One thing is clear: the current overloading of the health and nursing care system is not a short-term exceptional situation that will be over again in a few weeks’ time. The “flatten the curve” strategy is one way to avoid the collapse of the system, but it also means that the epidemic will drag on for a long time and the system will be under heavy load for several months.

It is also likely that interests in the industrial and service sectors will push for a rapid return to “normality”. This will involve partial quarantines (for “risk groups”), extensive systems of mass testing and other repressively monitored “contact avoidance” regulations. However, all this will not prevent further increases in infection until the much-cited 70 percent or so “contagion” of the population has been reached, that is, a level of immunity that prevents further spread of the virus in its present form – although this does not rule out the possibility that a new variant will overcome this immunity at a later date.

In any case, the health system will certainly have to cope with this particular overload until the end of this year, in addition to its other problems. For example, the German government has not only earmarked billions for acute costs in its “emergency budget”, for example, €50,000 per newly equipped intensive care bed, but has also effectively transferred responsibility for the guaranteed operation of the hospitals to the public sector until the end of the year. Financing is provided by billions of euros in subsidies to the statutory health insurance funds, but control is exercised through state coordination, to whom the hospitals must provide premises, staff and equipment for emergency operations.

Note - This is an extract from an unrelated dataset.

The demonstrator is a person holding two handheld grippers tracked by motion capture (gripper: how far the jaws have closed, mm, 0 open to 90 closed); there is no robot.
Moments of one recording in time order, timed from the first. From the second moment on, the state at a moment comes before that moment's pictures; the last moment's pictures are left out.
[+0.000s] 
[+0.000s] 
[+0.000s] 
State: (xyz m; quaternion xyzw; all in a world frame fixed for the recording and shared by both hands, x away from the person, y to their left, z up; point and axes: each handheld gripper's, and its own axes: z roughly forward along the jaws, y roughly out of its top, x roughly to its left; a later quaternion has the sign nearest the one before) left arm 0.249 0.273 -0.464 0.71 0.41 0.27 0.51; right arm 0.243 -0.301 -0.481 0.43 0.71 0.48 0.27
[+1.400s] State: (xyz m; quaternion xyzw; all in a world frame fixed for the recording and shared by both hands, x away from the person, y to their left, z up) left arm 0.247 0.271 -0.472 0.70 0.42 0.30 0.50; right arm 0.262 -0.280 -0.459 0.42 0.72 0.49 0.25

Further costs are, of course, incurred by the need to re-establish the health authorities, which were greatly reduced before the crisis, but now, as the central organisation for disease control, have to be ramped up again in a short time at high cost. Finally, the expansion of the mass testing infrastructure will also lead to high government investment, both in laboratory and medical care. If we calculate that in the rich nations health expenditure already accounts for 10 percent of national income in normal times, despite the cuts of recent years, it is clear that even a 20-30 percent increase in costs in the health system, as is now likely, will cost some percent of growth in GDP. You don’t have to be a prophet to see that those in power will try to finance the additional costs “in solidarity”, primarily through mass taxes and health insurance contributions.

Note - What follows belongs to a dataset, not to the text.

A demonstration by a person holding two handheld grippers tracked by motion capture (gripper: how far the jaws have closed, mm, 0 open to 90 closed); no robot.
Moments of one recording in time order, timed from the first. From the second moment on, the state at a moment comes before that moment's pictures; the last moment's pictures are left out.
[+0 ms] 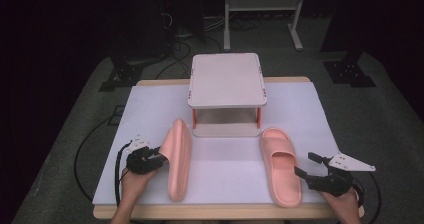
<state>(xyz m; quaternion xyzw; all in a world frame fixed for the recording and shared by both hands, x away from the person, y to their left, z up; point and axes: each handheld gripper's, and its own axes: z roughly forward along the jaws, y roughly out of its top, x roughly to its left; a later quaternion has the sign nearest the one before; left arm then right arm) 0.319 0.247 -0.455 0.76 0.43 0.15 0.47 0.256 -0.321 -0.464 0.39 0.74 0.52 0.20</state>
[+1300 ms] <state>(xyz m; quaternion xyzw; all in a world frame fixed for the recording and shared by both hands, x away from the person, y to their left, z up) 0.322 0.210 -0.455 0.74 0.43 0.12 0.51 0.256 -0.317 -0.464 0.38 0.74 0.52 0.19</state>
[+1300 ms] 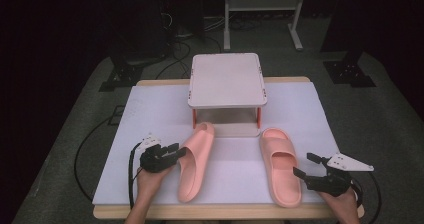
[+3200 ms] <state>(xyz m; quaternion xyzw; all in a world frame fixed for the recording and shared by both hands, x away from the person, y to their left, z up) 0.314 0.166 -0.467 0.78 0.39 0.14 0.47 0.258 -0.306 -0.467 0.38 0.75 0.51 0.19</state>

It is also clear that the healthcare systems in the semi-colonies will be overwhelmed by the crisis many times over. On average, not even 5 percent of national income has been invested in the health systems there as a result of the imperialist non-development or the priorities demanded by the conditions on the world market. Behind this, there are huge differences in the degree of neo-colonial neglect. In terms of ICUs, for example, Brazil has about as many devices as Germany, with a population almost three times as large – and of course not the capacity to expand that number. Pakistan, on the other hand, with a population of well over 200 million but just 10 percent of German capacity, is helpless in the face of the epidemic that is about to break out.

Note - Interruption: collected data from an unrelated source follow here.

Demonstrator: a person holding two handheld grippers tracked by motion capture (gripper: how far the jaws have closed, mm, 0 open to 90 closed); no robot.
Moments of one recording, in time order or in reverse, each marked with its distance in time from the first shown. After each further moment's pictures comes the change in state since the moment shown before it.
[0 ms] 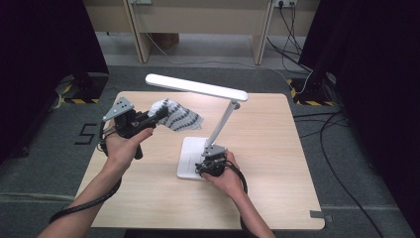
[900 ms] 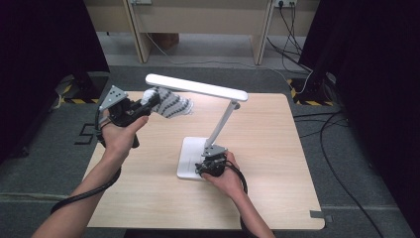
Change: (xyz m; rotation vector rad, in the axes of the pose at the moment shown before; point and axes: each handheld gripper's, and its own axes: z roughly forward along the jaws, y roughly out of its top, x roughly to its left) left arm 0.016 0.018 0.006 -0.049 0.118 0.024; right arm 0.000 -0.001 0.000 -0.003 0.000 -0.004
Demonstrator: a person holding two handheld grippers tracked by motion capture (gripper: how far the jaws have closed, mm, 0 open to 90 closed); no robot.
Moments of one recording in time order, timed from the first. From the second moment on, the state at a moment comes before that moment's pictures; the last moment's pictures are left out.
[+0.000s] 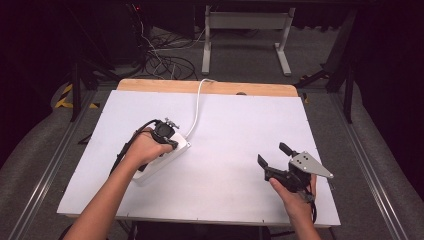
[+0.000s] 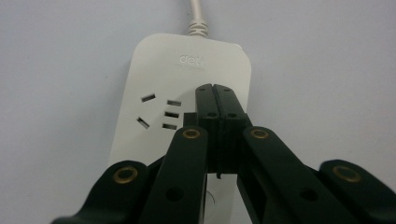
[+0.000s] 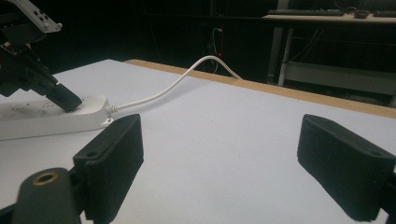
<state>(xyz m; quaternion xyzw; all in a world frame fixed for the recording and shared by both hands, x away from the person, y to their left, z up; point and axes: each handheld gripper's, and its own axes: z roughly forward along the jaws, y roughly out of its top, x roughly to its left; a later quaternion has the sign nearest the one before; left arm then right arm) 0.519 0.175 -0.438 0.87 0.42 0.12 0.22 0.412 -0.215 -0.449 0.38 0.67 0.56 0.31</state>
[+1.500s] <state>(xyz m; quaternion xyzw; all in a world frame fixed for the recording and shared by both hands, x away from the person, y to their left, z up) 0.515 0.174 -0.439 0.87 0.41 0.15 0.22 0.412 -0.217 -0.449 0.39 0.67 0.56 0.31</state>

In African countries, such as Uganda, only 1 percent of German capacity is available. Of course, the demography of these countries speaks for a faster “herd immunity”. But the densely packed living conditions in the conurbations makes the rapid rise in infection rates very likely. The low capacity of the health care systems will therefore shift the curve of the epidemic development strongly into the area of the “herd immunity strategy” – with probably millions of deaths. Due to the much more severe economic crisis that is expected to follow, this health problem will be further exacerbated by malnutrition and other epidemics (e.g. tuberculosis).

The corona danger, therefore, threatens millions of lives. At the same time, the capitalist system is proving unable to cope with the pandemic. On the contrary, it itself acts as a catalyst for the crisis-ridden development of the world economy, which we will deal with in part 2 of this article.